This project is developed to have a tiny web-client handy to perform domain crawling in an automated fashion. The primary intention of this project is to generate baseline traffic by crawling Alexa's top 500 domains.
- requests
- eliot
- eliot-tree
- schedule
$mkdir -p ~/tools && cd ~/tools
$git clone https://github.com/sujitawake/webclient.git
$cd webclient
$pipenv install request eliot eliot-tree schedule
$cd ~/tools/webclient
$pipenv shell # You should be inside a virtualenv now
$chmod +x run.py
$python run.py
This program generates ASCII logs during the program execution. This would aid to further debugging if any of the program execution goes wrong. Eliot module has been integrated to generate the log files on-the-fly. You need to follow the below steps to walkthrough the logs. This log file would give detailed information for the followings:
- When program execution had started and ended
- Details about each domain, consisting of:
- Source domain address
- Redirection domain address (whenever applicable)
- Start/End time, took to crawl each URL
- Exceptions are handled and logged internally into the log file (logs)

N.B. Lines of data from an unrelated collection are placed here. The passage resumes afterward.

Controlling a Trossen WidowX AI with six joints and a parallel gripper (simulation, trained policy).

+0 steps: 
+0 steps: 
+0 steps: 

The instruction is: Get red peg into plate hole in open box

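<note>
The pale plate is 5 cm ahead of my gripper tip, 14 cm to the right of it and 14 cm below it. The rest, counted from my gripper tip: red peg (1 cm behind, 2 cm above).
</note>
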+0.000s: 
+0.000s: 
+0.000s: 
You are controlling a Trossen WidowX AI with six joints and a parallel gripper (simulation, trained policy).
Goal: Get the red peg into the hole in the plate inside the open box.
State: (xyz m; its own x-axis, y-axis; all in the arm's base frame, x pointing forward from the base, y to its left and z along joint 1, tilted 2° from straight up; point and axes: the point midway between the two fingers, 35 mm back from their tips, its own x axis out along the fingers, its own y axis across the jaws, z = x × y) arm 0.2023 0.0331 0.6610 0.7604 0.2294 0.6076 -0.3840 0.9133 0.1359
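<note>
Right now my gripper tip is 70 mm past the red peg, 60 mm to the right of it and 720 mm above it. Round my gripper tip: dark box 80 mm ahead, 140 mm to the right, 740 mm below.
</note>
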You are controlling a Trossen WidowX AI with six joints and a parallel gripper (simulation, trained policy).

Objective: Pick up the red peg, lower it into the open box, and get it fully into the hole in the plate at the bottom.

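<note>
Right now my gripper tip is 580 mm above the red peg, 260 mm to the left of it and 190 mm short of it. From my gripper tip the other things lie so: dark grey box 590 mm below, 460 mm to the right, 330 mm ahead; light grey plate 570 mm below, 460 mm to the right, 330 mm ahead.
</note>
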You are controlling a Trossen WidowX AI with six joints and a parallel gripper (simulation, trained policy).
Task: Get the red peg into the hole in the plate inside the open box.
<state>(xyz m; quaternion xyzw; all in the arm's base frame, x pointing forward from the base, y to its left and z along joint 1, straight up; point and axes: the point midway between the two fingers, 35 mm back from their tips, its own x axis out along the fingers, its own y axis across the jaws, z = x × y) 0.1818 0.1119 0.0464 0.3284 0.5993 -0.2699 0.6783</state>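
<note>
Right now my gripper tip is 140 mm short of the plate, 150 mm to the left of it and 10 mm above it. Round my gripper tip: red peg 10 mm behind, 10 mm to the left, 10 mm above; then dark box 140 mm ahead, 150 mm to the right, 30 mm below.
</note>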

$cat logs | eliot-tree --local-timezone
# OR
$eliot-tree logs --local-timezone
This is a glimpse of the output which you would see when you want to debug if any of the crawling event went wrong in case of errors.
NOTE:
Generated logs are overwritten each time when the program starts. So if you want to debug any previously generated errors, don't forget to take backup of the previously generated log file.